> _WORK REQUEST_: Exact copies of all the lines below are required, with the pictures omitted.

━━━ RECORD EXCERPTS ━━━

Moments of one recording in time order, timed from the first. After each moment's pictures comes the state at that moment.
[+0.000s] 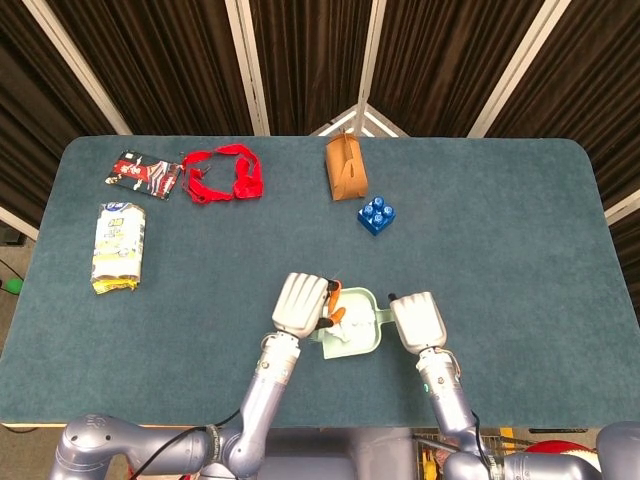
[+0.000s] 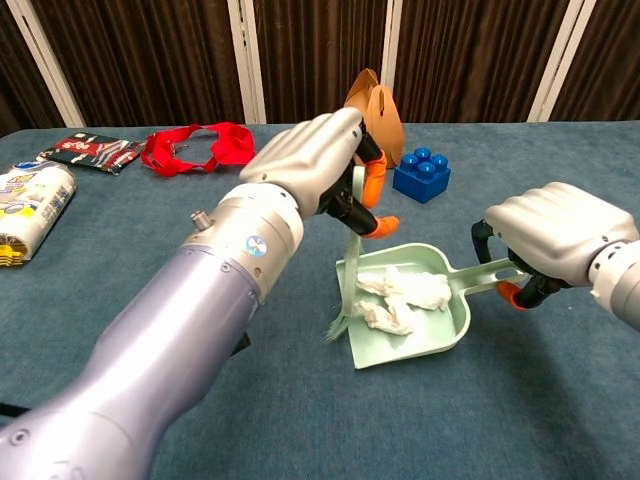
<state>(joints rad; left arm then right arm) -0.86 -2.17 -0.36 -1.38 1.12 1.32 0.57 0.58 -1.66 0.09 -1.66 -0.99 1.30 -1.02</state>
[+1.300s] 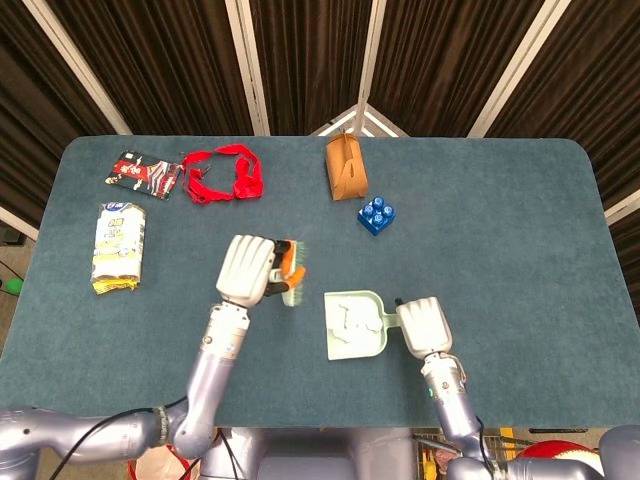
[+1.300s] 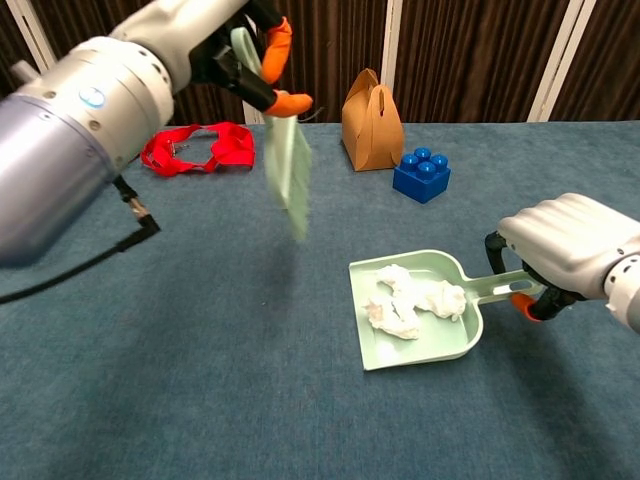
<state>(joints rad) -0.75 -1.81 -0.42 -1.69 1.17 1.31 0.58 0.56 -1.65 0.06 -1.67 -0.97 1.32 -1.04</state>
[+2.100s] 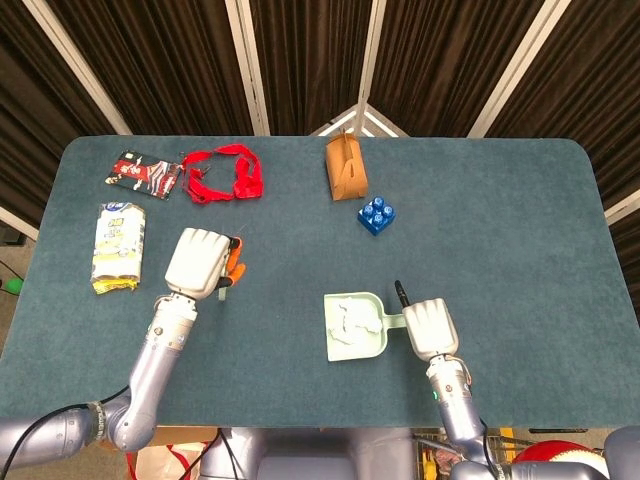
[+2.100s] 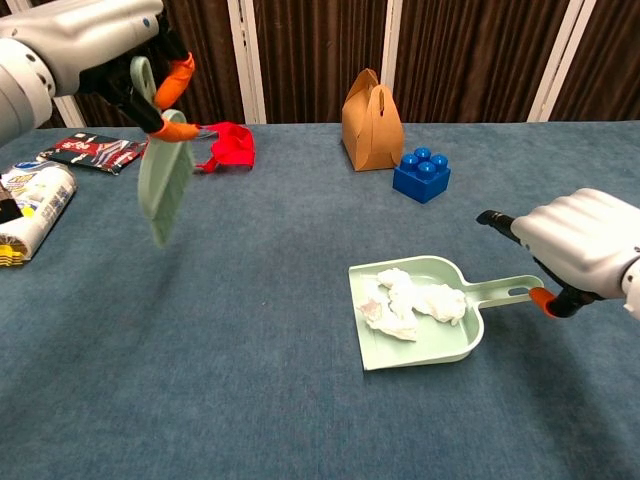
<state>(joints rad) -0.70 -1.51 -0.30 -1.77 1.13 1.25 0.73 0.56 -1.63 0.05 -1.72 -0.95 1.36 -1.13</state>
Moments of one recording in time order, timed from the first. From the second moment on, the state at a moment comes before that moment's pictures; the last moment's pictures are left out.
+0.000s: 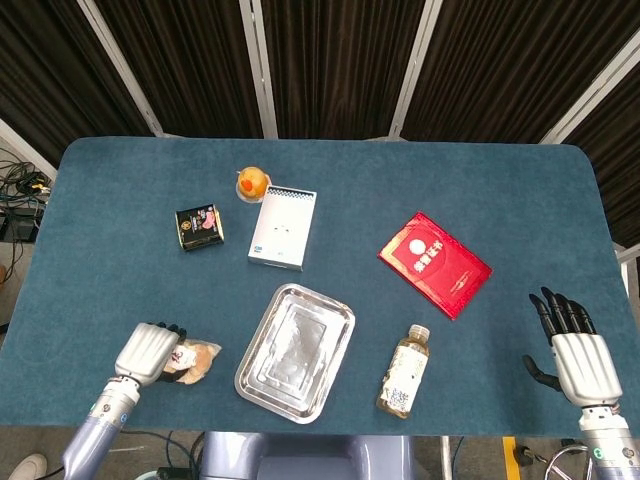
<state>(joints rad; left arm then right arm) -0.33 -1.41 -0.01 -1.74 1.26 1.12 0.71 0.10 -1.11 0.03 -1.67 -1.50 1.41 -0.15</state>
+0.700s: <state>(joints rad) -0.51 -1.55 -0.17 -1.98 1.28 1.13 0.76 0.10 -1.10 0.03 -1.67 -1.49 1.41 -0.15</state>
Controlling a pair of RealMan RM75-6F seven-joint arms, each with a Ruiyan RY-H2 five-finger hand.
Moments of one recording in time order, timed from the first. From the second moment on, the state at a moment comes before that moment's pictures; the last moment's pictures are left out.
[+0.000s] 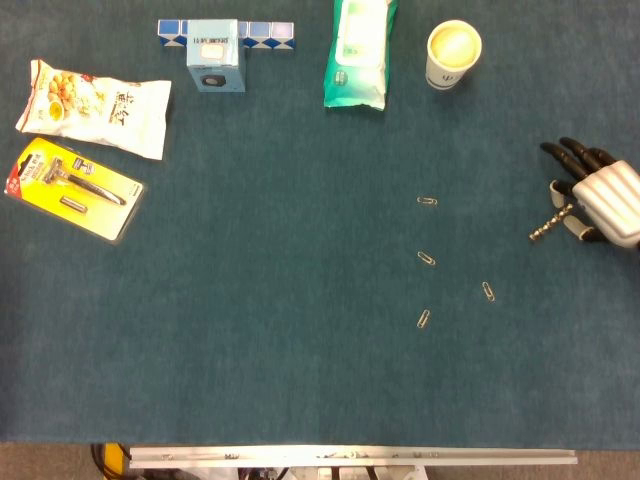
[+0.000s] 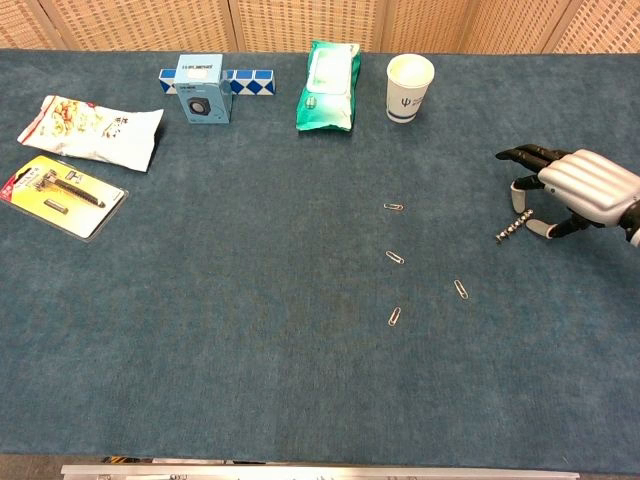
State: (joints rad) left arm -0.06 -1.03 -0.05 -1.70 1.37 1.44 0.15; right arm 0.47 -1.79 -0.16 -0.34 -1.73 1.23 0.49
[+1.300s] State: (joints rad) left arm -0.06 -1.02 -0.05 -1.70 1.36 1.44 0.15; right arm 0.47 -1.80 -0.16 -0.34 -1.72 1.24 0.49
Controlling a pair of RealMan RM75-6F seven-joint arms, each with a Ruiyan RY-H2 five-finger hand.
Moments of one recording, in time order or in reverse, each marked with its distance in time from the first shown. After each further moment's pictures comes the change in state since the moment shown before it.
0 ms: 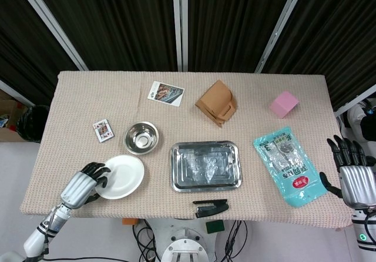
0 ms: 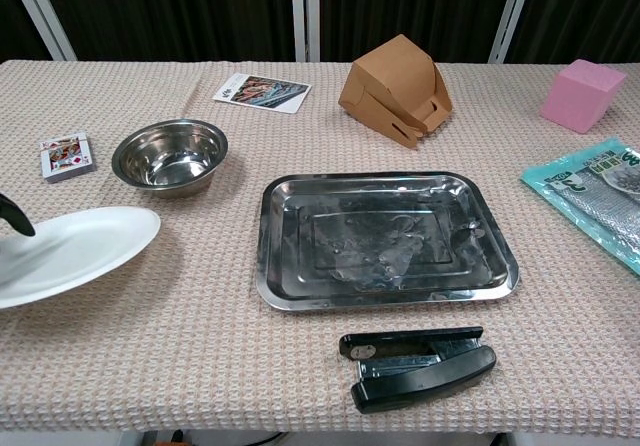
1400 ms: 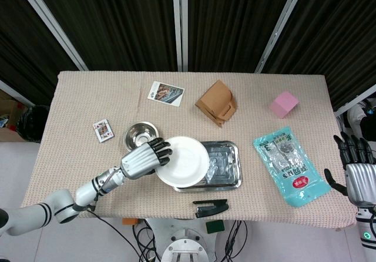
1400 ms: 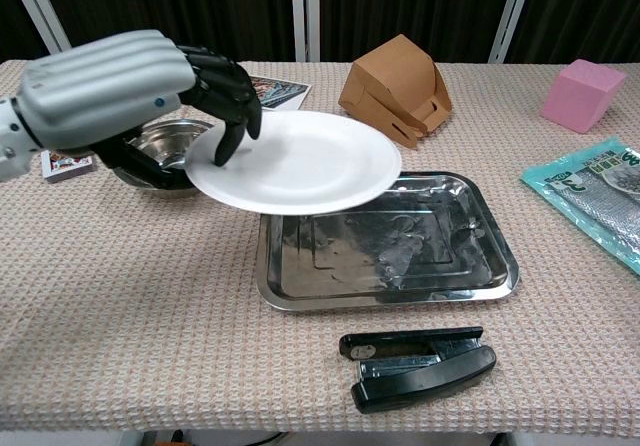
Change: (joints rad) left arm -0.487 0.009 -0.187 -0.292 0.137 -0.290 0.183; right arm -0.002 0.000 0.024 0.026 0.013 0.031 0.042
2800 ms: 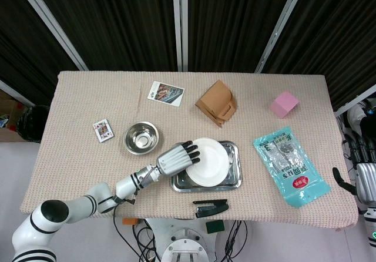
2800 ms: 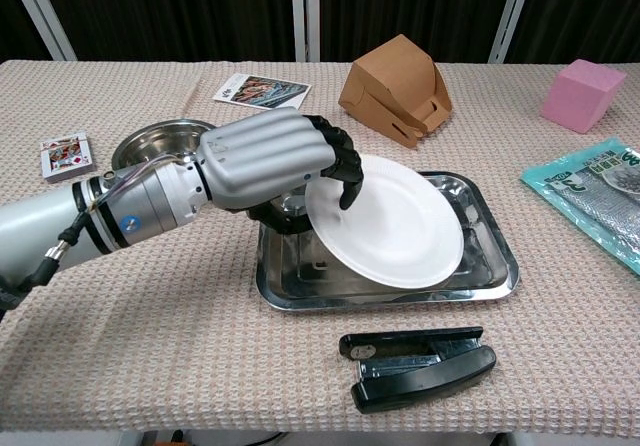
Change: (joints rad) left arm -0.175 -0.354 0.032 0.382 -0.117 -0.084 0.008; right arm -0.007 0.000 0.010 0.062 0.019 0.004 0.071
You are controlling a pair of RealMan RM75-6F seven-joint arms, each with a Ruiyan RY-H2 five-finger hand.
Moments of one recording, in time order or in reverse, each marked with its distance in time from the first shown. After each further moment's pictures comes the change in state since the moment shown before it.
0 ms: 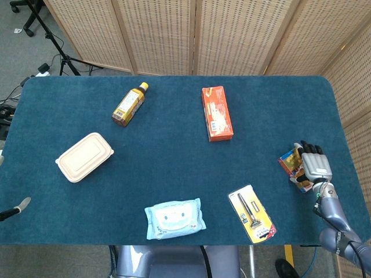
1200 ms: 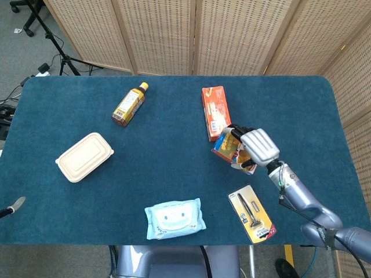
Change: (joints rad) left arm 0.012 0.039 -0.010 0.011 -0.012 -0.004 -0.120; right arm 0.213 0.112 0.063 -0.373 -0.430 0.140 0.208
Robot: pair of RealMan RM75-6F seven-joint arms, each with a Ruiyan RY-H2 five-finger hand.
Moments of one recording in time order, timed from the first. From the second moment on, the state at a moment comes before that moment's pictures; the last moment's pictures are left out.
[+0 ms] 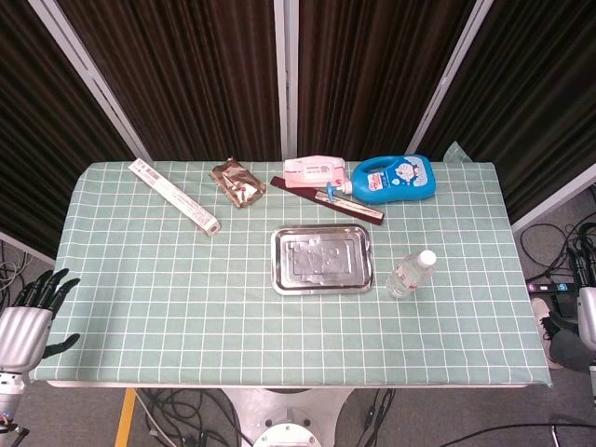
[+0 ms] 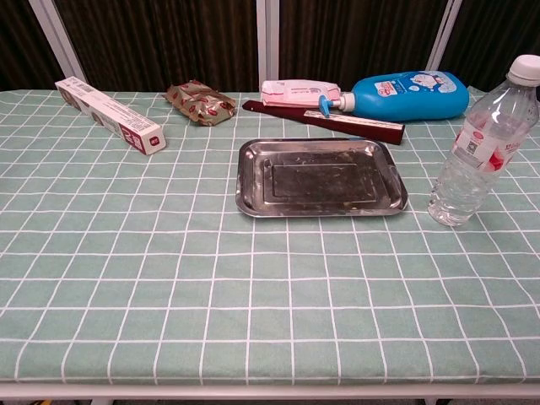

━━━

> _TASK OUTPUT_:
Moments of one recording in time order, timed from the first. After each moment's pictures comes the state at that moment.
[+0.000s] 
[+0.000s] 
<state>(joints rad; left arm then right arm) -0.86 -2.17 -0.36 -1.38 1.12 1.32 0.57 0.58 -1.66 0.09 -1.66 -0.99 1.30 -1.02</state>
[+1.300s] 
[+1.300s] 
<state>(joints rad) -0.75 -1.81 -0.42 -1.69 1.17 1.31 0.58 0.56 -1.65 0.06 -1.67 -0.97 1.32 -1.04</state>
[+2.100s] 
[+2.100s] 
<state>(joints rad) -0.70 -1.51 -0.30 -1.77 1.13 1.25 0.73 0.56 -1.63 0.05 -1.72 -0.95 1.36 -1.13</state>
Moments of one recording in time order, timed from the first. From the second moment on, the state at a moment comes before that moment's pictures; the last moment's pictures are left out.
+0.000s: 
<state>(joints rad; left arm then right arm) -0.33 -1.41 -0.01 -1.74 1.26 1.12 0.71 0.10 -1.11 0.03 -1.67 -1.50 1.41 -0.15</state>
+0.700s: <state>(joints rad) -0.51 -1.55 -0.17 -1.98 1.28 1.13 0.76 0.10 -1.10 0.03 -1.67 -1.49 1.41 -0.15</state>
Controlling a pair of RealMan RM75-6F seven-joint arms, each with a Ruiyan RY-H2 five-finger hand.
Moments of one recording in time order, timed from the first. From the second moment on, the state at a moment comes before that moment's pictures; the last moment's pictures are left out.
[+0.000s] 
[+0.000s] 
State: (joints rad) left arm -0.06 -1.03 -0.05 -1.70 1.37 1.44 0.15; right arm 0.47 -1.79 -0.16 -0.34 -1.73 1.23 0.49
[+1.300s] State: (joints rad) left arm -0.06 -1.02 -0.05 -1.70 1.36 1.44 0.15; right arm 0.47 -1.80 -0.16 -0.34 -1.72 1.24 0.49
Controlling a pair of RealMan RM75-6F seven-joint arms, each with a Ruiyan RY-H2 five-finger hand.
Moments of one recording, in time order or in reverse, each marked with its distance in time from the first shown. After each further moment's pictures comes the change in state since the moment shown before it.
0 ms: 
0 ms: 
1400 ms: 
1400 ms: 
Change: (joints rad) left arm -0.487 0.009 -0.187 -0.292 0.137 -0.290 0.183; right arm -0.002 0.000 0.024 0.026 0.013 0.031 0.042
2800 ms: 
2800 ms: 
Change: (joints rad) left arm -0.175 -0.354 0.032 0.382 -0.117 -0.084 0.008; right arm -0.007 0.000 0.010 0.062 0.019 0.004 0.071
You are controlling a pair of RealMan RM75-6F seven-joint arms, each with a Ruiyan RY-H2 five-finger hand.
Moments of one recording, in time order or in reverse, each marked with its distance in time from the first shown. After each further moment's pictures comes the change in state since the moment shown before it.
0 ms: 
1200 ms: 
Change: (joints rad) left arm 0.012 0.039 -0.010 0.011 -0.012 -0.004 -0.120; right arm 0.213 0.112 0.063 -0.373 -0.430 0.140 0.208
Robot: pair of RealMan RM75-6F seven-joint arms, each with a Ruiyan RY-H2 five-finger hand.
Moments of one recording in time order, timed from the first. From the second moment on, the state at a moment comes before that moment's pictures; the last moment's pictures are left out.
[+0 ms] 
[+0 ms] 

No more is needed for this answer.